Given all that, it may seem strange that I have decided to replace the Xbox rather than fix it. Certainly, that was my first impulse. Tim and I sat down and watched two of the five videos. It didn’t look too terribly difficult, however it was time consuming and required a steady hand.
That takes me out of the equation instantly. I have an essential tremor, like most of my family, and so my hands shake pretty much all the time. And in this particular scenario, a shaky hand could easily scratch the motherboard.
So it would be up to Tim. I floated the idea by him. He was reluctant. First, it’s time-consuming, which isn’t terribly ADD-friendly. Second, he was pretty sure he’d end up hurting the motherboard, too. Either he would scratch it or somehow spread glue on a vital part.
But the real clincher was that I’ve pledged to be more realistic and less demanding of myself when setting goals. Logically, it shouldn’t be that difficult of a task. We could follow logic and tell ourselves that we were going to fix it. We’d truly mean to. Then, I’d be too tired to go get the materials, or Tim wouldn’t have the attention span for it on the appointed day. The console would gather dust, right along with our good intentions.

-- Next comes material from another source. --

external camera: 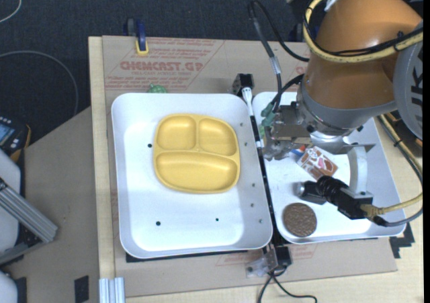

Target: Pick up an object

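Two candidates in the bin (386, 167) under the jaws: red-and-white packet (316, 159) just beside the jaws on the arm's side, long axis slanting away from them; brown disc (299, 219) farther off, toward the near rim. Yellow plate (197, 154) beyond the wall on the jaws' opposite side. Spread or pressed together: cannot tell.

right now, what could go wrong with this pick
1. The hand hangs close to the left rim of the right bin; going down it might strike that rim.
2. The red and white packet lies to one side of the hand, so a grasp here may miss it.
3. The brown disc lies flat and looks hard to grip.
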Robot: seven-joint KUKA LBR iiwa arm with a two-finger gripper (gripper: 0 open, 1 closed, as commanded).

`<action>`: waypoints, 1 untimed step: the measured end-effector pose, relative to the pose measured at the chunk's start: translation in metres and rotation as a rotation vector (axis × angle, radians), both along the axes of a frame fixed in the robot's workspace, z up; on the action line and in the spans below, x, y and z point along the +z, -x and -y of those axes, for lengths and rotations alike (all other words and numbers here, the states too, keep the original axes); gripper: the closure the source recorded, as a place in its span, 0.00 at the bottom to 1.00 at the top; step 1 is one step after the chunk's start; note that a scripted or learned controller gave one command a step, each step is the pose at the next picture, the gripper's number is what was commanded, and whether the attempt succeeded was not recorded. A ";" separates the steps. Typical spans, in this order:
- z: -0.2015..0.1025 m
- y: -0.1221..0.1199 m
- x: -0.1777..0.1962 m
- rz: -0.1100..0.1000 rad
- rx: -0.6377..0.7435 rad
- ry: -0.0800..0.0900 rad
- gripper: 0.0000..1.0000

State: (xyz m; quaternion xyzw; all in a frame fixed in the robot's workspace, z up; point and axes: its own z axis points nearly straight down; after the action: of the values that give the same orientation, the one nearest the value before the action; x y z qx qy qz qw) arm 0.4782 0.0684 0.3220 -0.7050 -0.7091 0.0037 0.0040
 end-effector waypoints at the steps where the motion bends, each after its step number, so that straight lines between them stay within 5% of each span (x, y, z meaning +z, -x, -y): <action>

How do I know this? About 6 or 8 months ago, Tim got a bike. He doesn’t trust plastic pedals, so he got metal ones. The plastic ones, though, are on there tight. After quite a few tries, he decided he’d get a friend to help him out. He forgot several weeks in a row, then the friend disappeared off the face of the earth (new girlfriend). The hardier pedals are still, patiently sitting on the desk, covered by bills.

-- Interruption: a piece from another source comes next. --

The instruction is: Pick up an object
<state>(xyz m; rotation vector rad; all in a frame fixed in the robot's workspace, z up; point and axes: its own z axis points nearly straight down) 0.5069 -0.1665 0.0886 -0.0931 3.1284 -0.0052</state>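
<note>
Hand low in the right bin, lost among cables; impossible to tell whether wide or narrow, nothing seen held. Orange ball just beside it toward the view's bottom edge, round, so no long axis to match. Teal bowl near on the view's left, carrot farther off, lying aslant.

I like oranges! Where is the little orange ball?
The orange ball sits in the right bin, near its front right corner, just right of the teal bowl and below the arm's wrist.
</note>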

So, while there’s part of me thinking that it’s far more frugal to fix the damn thing, there’s a more realistic side that’s butting in. Just because, objectively speaking, something should be easy, there is no guarantee it will be. This is especially true when you’re fighting depression. I have trouble with a lot of very (seemingly) simple tasks.
So I’m trying to accept that we’re not good at completing tasks that we set for ourselves. While I want to work on this trait in the future, I don’t think that change can happen right now. We’re exhausted and worn down — both physically and emotionally. So, we’re trying to be nicer to ourselves, and part of that is setting ourselves reasonable goals.
Unfortunately, fixing the Xbox ourselves isn’t one. Part of me keeps insisting that it should be. But I’ve had enough experience to know that this attitude only adds to my difficulty in completing tasks, since I then have the added layer of guilt.
I guess, in the end, it’s a basic question: Where is the line between trying to better ourselves and setting ourselves up for failure?
I’m convinced that a balance does exist between between self-improvement and a realistic acceptance of limitations. I’m not, however, convinced that I’ll ever get it quite right. And given our current load of worries, I think it’s smarter to err on the side of caution. That means keeping goals small and the pressure low.
In the meantime, I can look around online to see how much we can get for a broken Xbox 360. We’ll add it to the replacement fund.
Have you ever tried to fix something on your own? How did it turn out? When it comes to fixing things, where would you draw the line? What is asking too much of yourself?